时间:2012年6月11日(周一)3:30pm
地点:教三326会议室
题目:Few-cycle laser optics in astro-combs
Abstract:
A successful method for identifying Earth-like planets in other star system is the radial velocity (RV) technique, which exploits small, periodic Doppler shifts in the spectrum of a target star to infer the existence of an orbiting planet and determine its characteristics. Utilizing the RV method to find Earth-like planets requiresan extremely high degree of wavelength calibration precision of astrophysical spectrographs. Because laser frequency combs provide a broad spectrum of highly stable and precisely known optical frequencies, they are an ideal calibration tool for astrophysical spectrographs (“astro-combs”) to achieve an increased accuracy and long-term stability.The current focus is on developing astro-combs in the visible wavelength range (i.e., 400-700 nm) for which broadband mode-locked lasers are not available. Besides providing the largest photon flux from a Sun-like star, this wavelength region is rich with high-quality spectral features and hence most suitable for the RV method. This talk will discuss three key ultrafast laser technologies in implementinga broadband visible-wavelength astro-comb: (1) high repetition-rate femtosecond lasers, (2) dispersion-managed, fiber-optic Cherenkov radiation for green-to-red source-comb generation, and (3) complementary chirped-mirror pairs for constructing broadband Fabry-Perot filtering cavities. The resulting astro-comb will be used to calibrate HARPS-N (High Accuracy Radial velocity Planet Searcher/North) spectrograph to support the search for earth-sized rocky exoplanets.
Brief Biography:
Guoqing Chang graduated with a Ph.D. degree in Electrical Engineering from the Center for Ultrafast Optical Science at the University of Michigan. After staying at the University of Michigan as a postdoctoral research fellow for about one year, he joined the Research Laboratory of Electronics at Massachusetts Institute of Technology as a postdoctoral research associate. In August 2012, he will move to the Center for free electron laser (CFEL) at Hamburg (Germany) as the group leader for ultrafast fiber optics group under the ultrafast optics and X-Rays division.

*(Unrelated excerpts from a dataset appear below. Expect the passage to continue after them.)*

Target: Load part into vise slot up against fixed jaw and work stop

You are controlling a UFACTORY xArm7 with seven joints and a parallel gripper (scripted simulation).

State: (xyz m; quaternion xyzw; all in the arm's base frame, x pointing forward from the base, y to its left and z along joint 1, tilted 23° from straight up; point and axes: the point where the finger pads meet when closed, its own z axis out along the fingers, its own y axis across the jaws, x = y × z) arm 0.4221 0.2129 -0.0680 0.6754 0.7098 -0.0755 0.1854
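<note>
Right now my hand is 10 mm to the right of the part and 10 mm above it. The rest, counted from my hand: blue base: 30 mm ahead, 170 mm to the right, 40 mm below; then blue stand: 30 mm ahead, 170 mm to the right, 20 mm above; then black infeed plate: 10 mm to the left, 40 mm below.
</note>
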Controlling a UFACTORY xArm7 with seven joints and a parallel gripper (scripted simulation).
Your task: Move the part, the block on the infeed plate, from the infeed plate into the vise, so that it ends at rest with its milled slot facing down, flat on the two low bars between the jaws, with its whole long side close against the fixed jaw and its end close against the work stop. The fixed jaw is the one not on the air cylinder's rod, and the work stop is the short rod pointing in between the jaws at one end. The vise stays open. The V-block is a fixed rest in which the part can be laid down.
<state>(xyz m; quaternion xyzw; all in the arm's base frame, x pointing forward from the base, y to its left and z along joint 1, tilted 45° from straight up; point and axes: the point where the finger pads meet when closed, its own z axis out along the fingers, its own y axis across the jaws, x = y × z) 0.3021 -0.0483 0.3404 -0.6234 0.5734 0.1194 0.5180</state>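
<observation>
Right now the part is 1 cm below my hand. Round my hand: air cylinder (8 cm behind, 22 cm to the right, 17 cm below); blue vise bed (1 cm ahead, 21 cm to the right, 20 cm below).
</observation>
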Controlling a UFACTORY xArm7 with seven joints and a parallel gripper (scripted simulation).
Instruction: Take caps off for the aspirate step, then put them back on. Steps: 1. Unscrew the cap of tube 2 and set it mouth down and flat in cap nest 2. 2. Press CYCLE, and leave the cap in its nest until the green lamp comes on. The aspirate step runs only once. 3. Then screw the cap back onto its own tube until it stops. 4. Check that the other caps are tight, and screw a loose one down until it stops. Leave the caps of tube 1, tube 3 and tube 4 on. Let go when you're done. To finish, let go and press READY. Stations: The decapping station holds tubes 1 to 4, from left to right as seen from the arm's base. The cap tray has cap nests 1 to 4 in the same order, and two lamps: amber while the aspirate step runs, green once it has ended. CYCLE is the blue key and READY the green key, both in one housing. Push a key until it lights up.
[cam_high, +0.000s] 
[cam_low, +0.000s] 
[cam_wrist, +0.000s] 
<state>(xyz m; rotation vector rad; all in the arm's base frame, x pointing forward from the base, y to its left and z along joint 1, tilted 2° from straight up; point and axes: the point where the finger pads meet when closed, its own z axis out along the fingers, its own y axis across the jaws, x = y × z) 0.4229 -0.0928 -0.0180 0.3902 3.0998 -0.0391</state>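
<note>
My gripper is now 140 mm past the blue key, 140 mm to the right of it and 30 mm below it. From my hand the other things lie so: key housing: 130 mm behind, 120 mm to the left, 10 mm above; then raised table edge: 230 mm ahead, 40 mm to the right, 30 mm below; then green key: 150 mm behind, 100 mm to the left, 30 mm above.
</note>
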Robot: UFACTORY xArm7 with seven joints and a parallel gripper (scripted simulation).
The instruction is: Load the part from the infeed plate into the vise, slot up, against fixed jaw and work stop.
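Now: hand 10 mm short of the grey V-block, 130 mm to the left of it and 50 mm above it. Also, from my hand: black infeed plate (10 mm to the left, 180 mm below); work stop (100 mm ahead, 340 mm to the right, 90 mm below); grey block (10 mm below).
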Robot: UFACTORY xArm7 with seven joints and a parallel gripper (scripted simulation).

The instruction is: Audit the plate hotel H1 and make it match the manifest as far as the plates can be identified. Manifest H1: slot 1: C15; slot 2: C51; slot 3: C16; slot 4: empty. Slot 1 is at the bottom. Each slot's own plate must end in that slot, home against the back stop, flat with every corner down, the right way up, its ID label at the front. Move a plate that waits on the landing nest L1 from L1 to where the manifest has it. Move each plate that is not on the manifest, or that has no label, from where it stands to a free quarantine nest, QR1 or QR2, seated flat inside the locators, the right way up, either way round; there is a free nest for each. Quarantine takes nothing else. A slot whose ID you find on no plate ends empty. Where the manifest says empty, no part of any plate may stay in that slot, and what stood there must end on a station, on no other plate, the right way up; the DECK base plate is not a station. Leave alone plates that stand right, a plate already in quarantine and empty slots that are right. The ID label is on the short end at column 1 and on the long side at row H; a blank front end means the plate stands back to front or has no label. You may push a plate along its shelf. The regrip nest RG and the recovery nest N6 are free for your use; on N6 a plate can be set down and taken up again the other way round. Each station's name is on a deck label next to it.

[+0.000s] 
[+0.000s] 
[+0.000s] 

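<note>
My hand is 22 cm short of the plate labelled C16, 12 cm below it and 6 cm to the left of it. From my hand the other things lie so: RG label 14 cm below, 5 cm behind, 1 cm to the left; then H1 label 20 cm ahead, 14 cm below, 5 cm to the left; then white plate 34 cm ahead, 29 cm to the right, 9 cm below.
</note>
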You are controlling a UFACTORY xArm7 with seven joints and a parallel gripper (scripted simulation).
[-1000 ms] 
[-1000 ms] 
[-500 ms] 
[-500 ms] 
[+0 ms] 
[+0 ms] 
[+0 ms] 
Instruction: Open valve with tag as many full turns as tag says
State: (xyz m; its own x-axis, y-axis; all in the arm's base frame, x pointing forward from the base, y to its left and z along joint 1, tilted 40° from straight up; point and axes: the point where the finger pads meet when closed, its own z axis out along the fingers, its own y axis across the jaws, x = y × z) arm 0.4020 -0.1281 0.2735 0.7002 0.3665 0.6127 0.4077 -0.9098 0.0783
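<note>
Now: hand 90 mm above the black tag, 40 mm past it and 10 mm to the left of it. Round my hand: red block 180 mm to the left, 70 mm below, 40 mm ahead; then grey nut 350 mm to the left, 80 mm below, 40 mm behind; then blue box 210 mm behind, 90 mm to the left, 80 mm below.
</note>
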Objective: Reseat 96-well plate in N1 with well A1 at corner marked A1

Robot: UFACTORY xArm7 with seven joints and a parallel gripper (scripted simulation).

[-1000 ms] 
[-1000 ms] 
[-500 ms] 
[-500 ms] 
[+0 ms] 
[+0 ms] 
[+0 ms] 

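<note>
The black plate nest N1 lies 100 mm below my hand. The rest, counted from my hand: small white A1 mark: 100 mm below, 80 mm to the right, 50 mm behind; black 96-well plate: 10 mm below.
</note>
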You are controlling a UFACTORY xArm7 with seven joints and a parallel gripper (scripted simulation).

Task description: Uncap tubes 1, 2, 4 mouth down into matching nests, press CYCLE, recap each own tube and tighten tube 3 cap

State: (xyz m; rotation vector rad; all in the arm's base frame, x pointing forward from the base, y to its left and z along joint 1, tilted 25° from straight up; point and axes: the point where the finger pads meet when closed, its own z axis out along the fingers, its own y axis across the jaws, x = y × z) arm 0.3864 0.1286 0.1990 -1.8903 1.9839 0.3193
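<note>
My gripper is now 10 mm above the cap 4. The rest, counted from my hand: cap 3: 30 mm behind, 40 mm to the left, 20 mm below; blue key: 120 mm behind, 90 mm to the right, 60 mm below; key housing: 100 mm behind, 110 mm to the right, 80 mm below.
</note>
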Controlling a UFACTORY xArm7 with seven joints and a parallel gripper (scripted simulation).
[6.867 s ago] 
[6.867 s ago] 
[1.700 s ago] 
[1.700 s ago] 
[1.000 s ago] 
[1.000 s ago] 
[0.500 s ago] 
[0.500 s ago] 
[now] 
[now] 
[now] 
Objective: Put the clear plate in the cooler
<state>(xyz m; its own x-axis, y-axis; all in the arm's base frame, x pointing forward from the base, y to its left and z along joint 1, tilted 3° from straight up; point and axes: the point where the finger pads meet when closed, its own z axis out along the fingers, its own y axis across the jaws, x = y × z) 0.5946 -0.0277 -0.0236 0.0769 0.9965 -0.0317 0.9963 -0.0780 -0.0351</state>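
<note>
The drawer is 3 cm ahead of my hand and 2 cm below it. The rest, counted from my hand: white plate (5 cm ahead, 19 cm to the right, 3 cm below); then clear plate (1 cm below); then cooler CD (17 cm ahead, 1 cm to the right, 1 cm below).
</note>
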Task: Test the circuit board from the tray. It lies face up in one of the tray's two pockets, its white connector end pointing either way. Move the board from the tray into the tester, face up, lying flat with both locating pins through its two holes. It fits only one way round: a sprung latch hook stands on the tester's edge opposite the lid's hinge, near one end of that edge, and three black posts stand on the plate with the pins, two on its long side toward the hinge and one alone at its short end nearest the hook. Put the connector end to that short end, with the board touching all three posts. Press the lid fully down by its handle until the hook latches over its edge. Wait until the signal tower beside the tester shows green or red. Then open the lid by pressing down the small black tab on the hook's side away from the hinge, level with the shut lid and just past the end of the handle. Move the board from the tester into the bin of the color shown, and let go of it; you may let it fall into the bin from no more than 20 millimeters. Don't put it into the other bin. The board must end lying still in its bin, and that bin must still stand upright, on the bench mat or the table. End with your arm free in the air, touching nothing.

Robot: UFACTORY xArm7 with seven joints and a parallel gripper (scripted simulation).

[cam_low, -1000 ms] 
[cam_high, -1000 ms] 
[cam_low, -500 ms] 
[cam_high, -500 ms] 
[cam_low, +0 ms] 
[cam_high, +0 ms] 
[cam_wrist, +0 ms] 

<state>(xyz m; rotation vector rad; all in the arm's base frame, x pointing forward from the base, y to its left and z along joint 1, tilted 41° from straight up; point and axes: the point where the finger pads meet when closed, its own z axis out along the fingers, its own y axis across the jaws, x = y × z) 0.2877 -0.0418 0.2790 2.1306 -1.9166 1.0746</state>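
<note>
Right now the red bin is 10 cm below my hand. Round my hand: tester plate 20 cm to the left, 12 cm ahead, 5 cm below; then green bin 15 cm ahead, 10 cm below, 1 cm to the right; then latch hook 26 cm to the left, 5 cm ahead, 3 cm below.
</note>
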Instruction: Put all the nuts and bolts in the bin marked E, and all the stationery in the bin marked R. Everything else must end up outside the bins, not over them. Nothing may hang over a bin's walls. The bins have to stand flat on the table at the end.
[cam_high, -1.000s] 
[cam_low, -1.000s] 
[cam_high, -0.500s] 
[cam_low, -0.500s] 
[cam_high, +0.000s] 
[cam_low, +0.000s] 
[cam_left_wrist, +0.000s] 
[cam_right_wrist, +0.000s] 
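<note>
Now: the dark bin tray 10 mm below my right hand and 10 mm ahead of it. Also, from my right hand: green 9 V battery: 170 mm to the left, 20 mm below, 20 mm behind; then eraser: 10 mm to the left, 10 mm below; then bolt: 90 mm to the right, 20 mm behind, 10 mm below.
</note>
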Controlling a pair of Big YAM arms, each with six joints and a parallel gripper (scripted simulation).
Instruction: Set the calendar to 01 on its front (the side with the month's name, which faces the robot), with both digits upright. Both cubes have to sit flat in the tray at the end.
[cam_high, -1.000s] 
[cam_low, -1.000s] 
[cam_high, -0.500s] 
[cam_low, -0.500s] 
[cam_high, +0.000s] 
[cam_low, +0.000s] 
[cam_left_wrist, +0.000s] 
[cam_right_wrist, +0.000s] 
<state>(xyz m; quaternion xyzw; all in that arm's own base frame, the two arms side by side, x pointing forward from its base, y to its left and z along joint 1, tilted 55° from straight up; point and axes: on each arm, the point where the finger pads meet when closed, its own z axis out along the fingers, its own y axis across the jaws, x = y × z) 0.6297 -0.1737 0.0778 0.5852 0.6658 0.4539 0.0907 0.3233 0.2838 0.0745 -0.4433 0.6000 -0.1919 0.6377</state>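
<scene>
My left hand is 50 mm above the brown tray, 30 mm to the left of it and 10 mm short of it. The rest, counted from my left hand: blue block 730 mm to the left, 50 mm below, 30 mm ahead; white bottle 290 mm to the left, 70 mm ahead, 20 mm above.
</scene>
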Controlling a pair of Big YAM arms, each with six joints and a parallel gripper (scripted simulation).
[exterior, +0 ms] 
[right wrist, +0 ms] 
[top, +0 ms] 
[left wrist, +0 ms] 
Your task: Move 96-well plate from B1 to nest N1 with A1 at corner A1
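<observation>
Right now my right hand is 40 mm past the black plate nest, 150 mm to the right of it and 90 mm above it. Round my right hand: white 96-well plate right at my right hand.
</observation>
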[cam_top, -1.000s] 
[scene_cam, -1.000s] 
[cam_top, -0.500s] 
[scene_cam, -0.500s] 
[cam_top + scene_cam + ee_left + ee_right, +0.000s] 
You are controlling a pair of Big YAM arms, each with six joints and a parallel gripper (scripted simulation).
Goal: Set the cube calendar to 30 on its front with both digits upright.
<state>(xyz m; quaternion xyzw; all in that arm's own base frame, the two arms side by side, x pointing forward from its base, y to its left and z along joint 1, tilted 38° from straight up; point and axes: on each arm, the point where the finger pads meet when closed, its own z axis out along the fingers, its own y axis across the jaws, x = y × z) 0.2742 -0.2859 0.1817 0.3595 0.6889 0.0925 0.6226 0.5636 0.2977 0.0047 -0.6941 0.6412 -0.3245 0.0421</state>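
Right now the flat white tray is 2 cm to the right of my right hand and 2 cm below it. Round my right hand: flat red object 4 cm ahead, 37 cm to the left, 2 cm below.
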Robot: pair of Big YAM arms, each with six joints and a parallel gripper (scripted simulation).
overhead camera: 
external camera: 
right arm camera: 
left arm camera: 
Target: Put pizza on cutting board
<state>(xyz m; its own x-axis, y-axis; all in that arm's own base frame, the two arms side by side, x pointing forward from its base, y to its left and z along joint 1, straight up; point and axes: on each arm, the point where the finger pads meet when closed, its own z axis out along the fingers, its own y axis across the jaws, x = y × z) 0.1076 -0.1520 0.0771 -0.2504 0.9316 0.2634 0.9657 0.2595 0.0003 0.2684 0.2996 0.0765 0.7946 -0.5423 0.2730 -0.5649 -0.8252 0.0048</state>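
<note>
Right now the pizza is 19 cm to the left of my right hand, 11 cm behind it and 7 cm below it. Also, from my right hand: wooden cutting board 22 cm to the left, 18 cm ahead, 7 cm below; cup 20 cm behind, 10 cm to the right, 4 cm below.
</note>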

His research has focused on high-power ultrafast fiber lasers (e.g., laser device, oscillator, amplifier, etc.), ultrafast nonlinear optics (e.g., high-power terahertz generation, fiber-optic Cherenkov radiation, single-cycle pulse compression, parabolic similaritons), and femtosecond frequency combs for precision calibration of astronomical spectrographs. At CFEL, his research group will continue pushing the limits of ultrafast laser technologies and apply them to explore broader topics, such as laboratory-based EUV/X-ray source, laser electron acceleration, mid-IR frequency combs for spectroscopy, cavity enhanced ultrafast nonlinear optics.